The Aim of Sharia Law in Nigeria

Analysts say the motive behind the abduction and forced marriage of Christian girls, by both extremist groups and state-backed authorities, is Islamization.

“The logic is cruelly simple,” Abiki explained. “If you abduct a Christian girl and marry her to a Muslim, you silence one Christian voice and gain one Muslim in return.”

Before 2001, such kidnappings and forced marriages were rare. Since the introduction of Sharia law, the governments of Kano and Katsina States have spent substantial funds on mass weddings, often involving individuals unwilling to marry.

“The aim is to propagate Islam and increase the Muslim population, so that they dominate Nigeria,” Abiki said. “Sharia laws in Nigeria are fundamentally about the Islamization of the country and, by extension, Africa.”

Blasphemy Under Sharia: Threat to Christians and Free Expression

In northern Nigeria, blasphemy laws under Sharia are used against both Christians and nonconformists, often with deadly consequences.

In 2022, Deborah Samuel, a 200-level student at Shehu Shagari College of Education, was brutally lynched by classmates over alleged blasphemy. Christian mother Rhoda Jatau was arrested merely for defending victims of religious violence.
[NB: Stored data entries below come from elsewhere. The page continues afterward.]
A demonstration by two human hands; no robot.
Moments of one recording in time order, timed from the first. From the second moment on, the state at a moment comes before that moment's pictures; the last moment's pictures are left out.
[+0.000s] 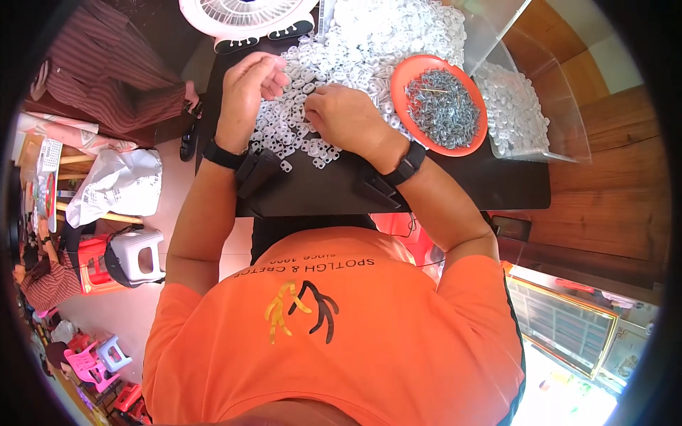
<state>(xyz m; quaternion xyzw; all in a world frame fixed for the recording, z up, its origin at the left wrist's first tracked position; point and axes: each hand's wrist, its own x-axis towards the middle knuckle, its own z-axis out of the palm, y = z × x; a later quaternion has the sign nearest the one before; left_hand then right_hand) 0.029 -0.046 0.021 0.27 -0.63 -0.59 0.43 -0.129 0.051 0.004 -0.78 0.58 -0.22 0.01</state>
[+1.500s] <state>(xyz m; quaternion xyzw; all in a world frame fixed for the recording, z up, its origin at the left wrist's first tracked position) 0.013 -0.030 0.000 0.29 -0.66 -0.63 0.27 -0.134 0.051 0.010 -0.64 0.58 -0.47 0.19</state>
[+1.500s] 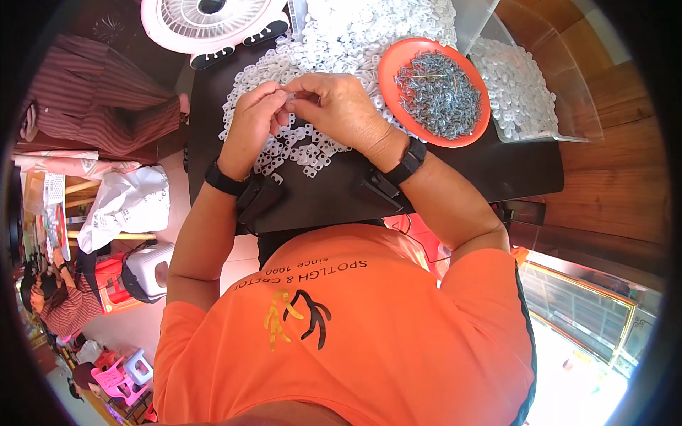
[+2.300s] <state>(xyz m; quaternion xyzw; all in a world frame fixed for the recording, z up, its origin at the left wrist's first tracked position) 0.015 -0.025 0.010 0.27 -0.69 -0.61 0.26 -0.144 0.048 0.001 -0.59 0.56 -0.52 0.26</state>
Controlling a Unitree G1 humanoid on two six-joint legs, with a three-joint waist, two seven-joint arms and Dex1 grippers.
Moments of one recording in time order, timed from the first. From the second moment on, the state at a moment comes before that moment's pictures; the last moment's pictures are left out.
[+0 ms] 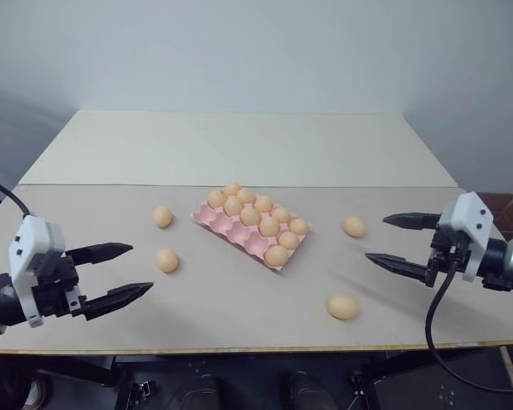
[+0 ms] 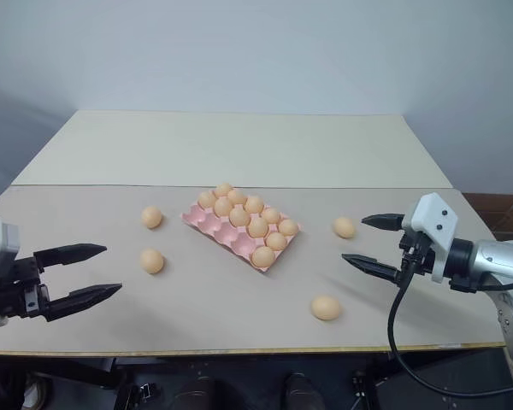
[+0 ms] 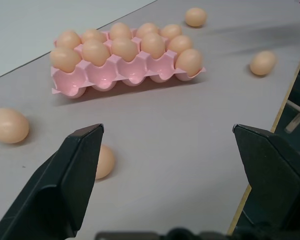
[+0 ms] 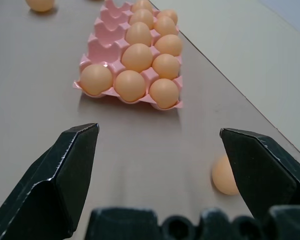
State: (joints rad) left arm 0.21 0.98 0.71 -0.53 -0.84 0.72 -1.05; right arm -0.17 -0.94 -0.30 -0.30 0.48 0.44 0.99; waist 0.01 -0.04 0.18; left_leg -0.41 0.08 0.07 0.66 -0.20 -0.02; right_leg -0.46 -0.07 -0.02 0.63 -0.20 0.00
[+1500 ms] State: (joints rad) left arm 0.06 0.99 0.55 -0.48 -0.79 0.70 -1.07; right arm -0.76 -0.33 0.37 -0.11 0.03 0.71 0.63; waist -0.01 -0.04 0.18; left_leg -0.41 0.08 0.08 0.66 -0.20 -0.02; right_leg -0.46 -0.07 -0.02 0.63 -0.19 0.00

Muslims, too, face persecution. Humanist leader Mubarak Bala was jailed for Facebook posts, while Yahaya Sharif-Aminu was sentenced to death for sharing a song deemed offensive.

Despite rare appeals, Sharia’s oppressive reach continues unchecked, threatening lives, faith, and freedom of expression across northern states.

A Call for Justice

U.S. lawmakers and Nigerian clerics are increasingly vocal in demanding accountability. Cruz, Stutzman, and Kukah’s interventions underscore the urgent need for Nigeria to respect constitutional freedoms and protect all citizens from religious coercion and persecution.

For families like the Odehs and the Mathiases, these reforms cannot come soon enough. The international spotlight may be one of the few tools capable of pressuring the government to address systemic abuses perpetuated under the guise of religious law.

Mike Odeh James is a Conflict Reporter. He writes for TruthNigeria.